Source: Graph created by the author
This tutorial is going to answer the question which measure of center should I use? There are multiple measures of center. We've talked about the mean, the median, and the mode. Now the good news is that there's a default to that you should use if there's no real reason to use anything else. And it's the mean. The mean is the one we would like to use if we can. It's the most versatile measure of center. And it's the most appropriate one in the vast majority of cases.
However there are certain situations where the mean is not appropriate gauge for center. And we should use the median in those cases. We will hardly ever use the mode.
Here's an example of when the mean is a poor representation of where the center really is. So suppose that we have 12 employees. 8 of them are shift workers. 3 of them are managers. And there's 1 head honcho. And apparently the head honcho makes about $200 grand. And the other workers make quite a bit less. If I take the mean of the 8 shift workers, the 3 managers, and the head honcho altogether the average is over $58,000.

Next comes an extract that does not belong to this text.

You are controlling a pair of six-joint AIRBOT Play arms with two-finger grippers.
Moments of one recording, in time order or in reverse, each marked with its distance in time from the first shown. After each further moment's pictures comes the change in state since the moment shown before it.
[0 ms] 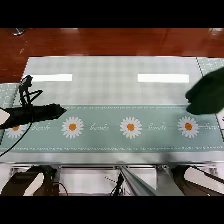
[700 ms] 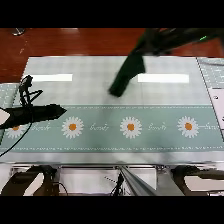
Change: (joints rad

Now take a look. How many of the employees make more than $58,000 and how many make less than $58,000? 11 of our 12 people make less than $58,000. And only one makes more than that. And he makes substantially more. That doesn't really make a whole lot of sense to measure center then. This $200,000 is an outlier. The head honcho's salary is an outlier in this data set.
In this case a better measure of center would be the median. The median if you took all the salaries and wrote them out from least to greatest the one in the middle would be $42,000. And that more accurately describes what a typical worker makes.

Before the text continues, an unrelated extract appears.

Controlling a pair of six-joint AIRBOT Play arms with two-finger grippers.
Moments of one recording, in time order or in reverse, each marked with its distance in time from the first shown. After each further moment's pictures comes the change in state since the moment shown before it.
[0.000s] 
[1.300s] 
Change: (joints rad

To reemphasize this again $200,000 was an outlier. In the presence of outliers, which are very few high or very few very, very low values the mean won't give an accurate representation of center. And you should use the median in cases like those.
All right, so when do you use mode? We've talked about when to use mean and when to use median. When do you use mode? Well we don't use it all that often to be quite honest. It's used mainly for qualitative data sets, to determine the category that has the most values in it. So in this case the mode is biology. And that's really all we use it for unless we're describing the peak of a distribution, like a histogram.

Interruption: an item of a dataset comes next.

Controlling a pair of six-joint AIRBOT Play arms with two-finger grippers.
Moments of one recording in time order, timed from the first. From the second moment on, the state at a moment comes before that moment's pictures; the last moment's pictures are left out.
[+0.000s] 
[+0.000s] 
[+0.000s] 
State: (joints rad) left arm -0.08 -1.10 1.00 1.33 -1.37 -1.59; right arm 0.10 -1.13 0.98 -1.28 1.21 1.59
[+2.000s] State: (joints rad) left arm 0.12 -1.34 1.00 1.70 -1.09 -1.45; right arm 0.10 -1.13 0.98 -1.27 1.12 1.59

And so to recap the mean is our default measure of center. It's the preferred one. It's the most versatile. However sometimes if we have outliers, or a few values that can pull the mean towards them either on the high side or the low side, the mean then won't accurately represent center anymore. And the median should be used. Typically we reserve the mode for qualitative distributions. Good luck. And we'll see you next time.
The average number in a quantitative data set; the sum of all the values, divided by the number of values.